Aquamarine Power prepares for second Oyster installation

June 20, 2011

Wave energy company Aquamarine Power  took the first step towards  installation of its second full-scale Oyster wave energy converter  last week  [15 June] with the arrival of the „Excalibur‟ jack-up barge in Orkney.


The vessel is now stationed at the European Marine Energy Centre‟s (EMEC) Billia Croo site, where  the Oyster will be installed  later this summer. The jack-up barge will  now begin drilling piles into the seabed  to provide the foundation for  the second generation device.


The Oyster device is due to arrive in Orkney  late  July.  The device has been manufactured by Burntisland Fabrications  at its  Methil and Arnish yards.   The fully-fabricated Oyster will be transported from Methil to EMEC by barge in July.


The next phase of installation will see Oyster being fixed to the seabed piles around 500 metres from shore.  This will be followed by a commissioning process which will see the device connected to an onshore hydro-electric generator via subsea pipelines.

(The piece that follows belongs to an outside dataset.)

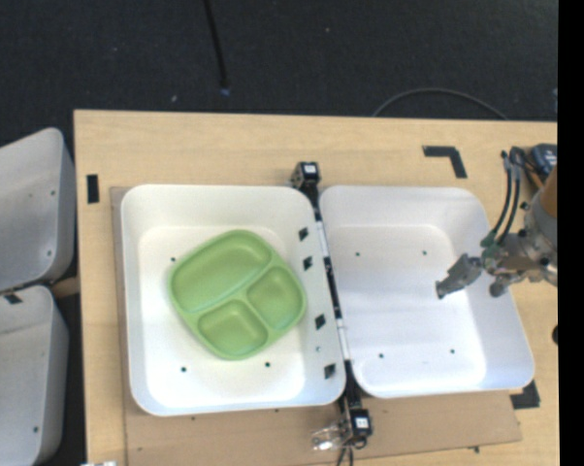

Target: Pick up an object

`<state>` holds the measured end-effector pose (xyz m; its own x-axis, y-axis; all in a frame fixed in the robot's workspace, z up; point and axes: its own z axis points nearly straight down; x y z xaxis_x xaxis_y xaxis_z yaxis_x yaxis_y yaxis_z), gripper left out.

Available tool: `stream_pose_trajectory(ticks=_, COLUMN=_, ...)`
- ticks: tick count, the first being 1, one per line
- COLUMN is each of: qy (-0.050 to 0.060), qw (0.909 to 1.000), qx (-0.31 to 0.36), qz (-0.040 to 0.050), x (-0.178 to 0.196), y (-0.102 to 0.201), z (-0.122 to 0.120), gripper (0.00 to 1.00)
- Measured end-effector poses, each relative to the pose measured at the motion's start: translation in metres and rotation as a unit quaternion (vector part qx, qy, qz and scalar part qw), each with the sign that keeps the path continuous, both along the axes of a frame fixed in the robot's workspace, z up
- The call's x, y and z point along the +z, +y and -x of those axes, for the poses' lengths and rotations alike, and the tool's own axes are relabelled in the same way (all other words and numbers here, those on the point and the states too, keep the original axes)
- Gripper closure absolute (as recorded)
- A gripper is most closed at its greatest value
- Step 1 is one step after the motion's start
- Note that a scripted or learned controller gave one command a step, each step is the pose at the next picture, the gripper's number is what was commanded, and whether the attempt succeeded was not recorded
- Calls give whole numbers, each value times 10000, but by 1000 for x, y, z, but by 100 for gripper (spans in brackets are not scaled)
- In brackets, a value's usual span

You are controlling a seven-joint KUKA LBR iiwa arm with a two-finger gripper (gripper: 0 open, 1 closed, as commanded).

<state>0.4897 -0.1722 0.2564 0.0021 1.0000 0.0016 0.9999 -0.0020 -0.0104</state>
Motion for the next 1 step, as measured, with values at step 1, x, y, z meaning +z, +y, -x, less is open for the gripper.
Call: stream_pose_trajectory(ticks=1, qy=-57, qw=10000, qx=16, qz=14, x=6, y=0, z=-2, gripper=0)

Work has been ongoing onshore at Billia Croo since October last year when preparation for the  directional drilling of the subsea pipelines began.   These  pipelines were successfully completed in May.


Martin McAdam, Chief Executive Officer of Aquamarine Power commented:   “The installation of  our second full-scale  Oyster  will be  another major milestone for Aquamarine Power.  Our  team will be working very hard over the next few months to complete the project for sea trials to begin in the autumn.


“We have been made to feel very welcome in Orkney since we installed our first Oyster at Billia Croo in 2009.  We have worked with more than 30 local firms and spent directly over £2 million in the local economy since we began working in Orkney.


“We believe wave energy offers a very positive future to Orkney and we look forward to continuing to build on those relationships with our second Oyster project.”


Aquamarine Power installed its first grid-connected Oyster wave energy device at EMEC in Orkney in 2009.   The first Oyster  operated through two winters and delivered over 6000 offshore operating hours.


In March 2011, Aquamarine Power removed the first Oyster‟s buoyant flap and towed it from its berth to a sheltered seabed site at Lyness, around ten miles south-east of Billia Croo.   This operation was successfully completed by Orkney Towage and Leask Marine.